● Directions
Starting at the line below that contains "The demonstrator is" and ending at the line that contains "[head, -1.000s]", retype each line exactly as it stands, but omit the pictures.

Source records
[Start of Attachment]

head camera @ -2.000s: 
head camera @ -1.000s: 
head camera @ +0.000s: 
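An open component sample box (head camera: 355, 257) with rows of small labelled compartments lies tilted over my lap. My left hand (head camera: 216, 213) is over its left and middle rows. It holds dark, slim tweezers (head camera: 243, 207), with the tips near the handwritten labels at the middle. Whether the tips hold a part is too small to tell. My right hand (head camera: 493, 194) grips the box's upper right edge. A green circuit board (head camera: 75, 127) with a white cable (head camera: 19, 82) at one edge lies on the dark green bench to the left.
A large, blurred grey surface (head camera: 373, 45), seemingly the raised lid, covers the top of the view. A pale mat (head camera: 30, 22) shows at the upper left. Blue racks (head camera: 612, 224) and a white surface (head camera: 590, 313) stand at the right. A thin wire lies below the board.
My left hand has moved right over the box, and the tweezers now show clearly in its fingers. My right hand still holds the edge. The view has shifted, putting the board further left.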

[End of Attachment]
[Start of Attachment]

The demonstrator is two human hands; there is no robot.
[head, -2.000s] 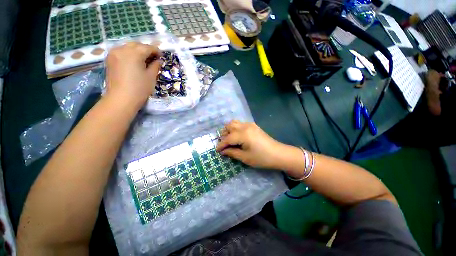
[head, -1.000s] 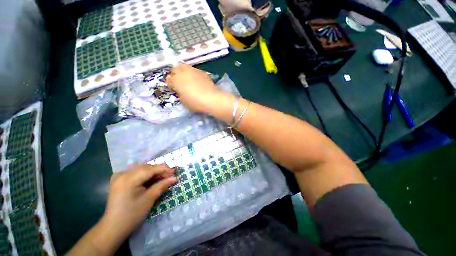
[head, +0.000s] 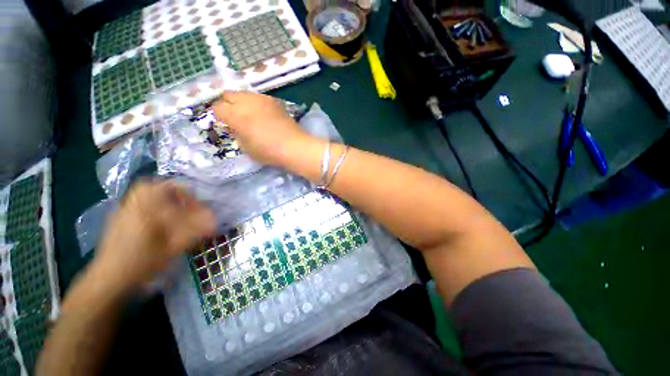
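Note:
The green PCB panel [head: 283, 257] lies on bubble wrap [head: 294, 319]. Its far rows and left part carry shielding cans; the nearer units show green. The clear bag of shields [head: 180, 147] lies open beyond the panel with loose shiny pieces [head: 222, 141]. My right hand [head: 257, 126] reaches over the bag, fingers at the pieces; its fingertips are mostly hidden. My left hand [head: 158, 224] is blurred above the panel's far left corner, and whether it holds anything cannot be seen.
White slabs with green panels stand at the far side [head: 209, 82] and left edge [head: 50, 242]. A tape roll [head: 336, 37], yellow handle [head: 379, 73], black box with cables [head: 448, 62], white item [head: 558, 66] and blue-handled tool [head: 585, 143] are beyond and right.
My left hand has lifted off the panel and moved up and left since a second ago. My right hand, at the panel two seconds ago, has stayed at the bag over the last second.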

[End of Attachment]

● Output below
The demonstrator is two human hands; there is no robot.
[head, -2.000s] 
[head, -1.000s] 

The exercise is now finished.